Saved data entries

# # # # # # #

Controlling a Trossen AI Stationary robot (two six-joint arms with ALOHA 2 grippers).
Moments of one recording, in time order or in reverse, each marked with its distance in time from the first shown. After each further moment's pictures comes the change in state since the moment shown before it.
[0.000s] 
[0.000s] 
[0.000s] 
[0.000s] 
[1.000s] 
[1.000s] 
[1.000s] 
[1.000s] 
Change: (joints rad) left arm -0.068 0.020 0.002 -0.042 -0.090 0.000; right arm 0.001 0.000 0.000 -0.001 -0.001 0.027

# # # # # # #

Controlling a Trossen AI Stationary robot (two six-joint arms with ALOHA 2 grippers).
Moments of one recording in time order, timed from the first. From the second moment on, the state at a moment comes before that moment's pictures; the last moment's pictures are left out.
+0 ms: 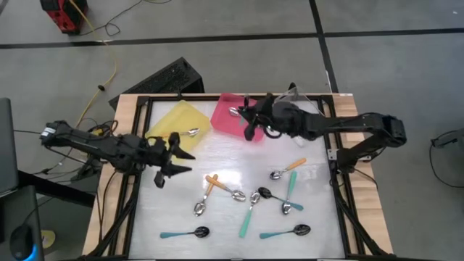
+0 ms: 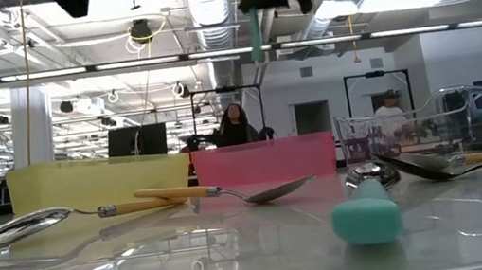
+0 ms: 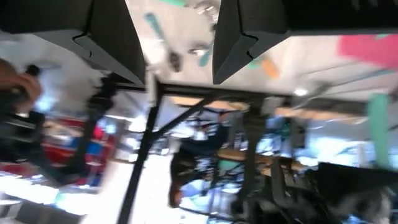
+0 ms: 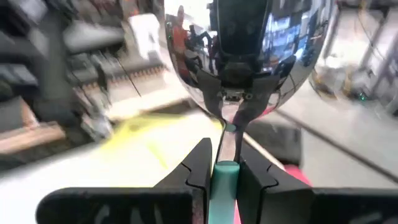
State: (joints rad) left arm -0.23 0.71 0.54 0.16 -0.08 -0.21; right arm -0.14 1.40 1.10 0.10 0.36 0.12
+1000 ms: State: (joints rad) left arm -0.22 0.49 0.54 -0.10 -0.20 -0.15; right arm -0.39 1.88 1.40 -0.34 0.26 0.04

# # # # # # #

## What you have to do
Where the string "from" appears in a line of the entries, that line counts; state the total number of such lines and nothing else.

## Result
2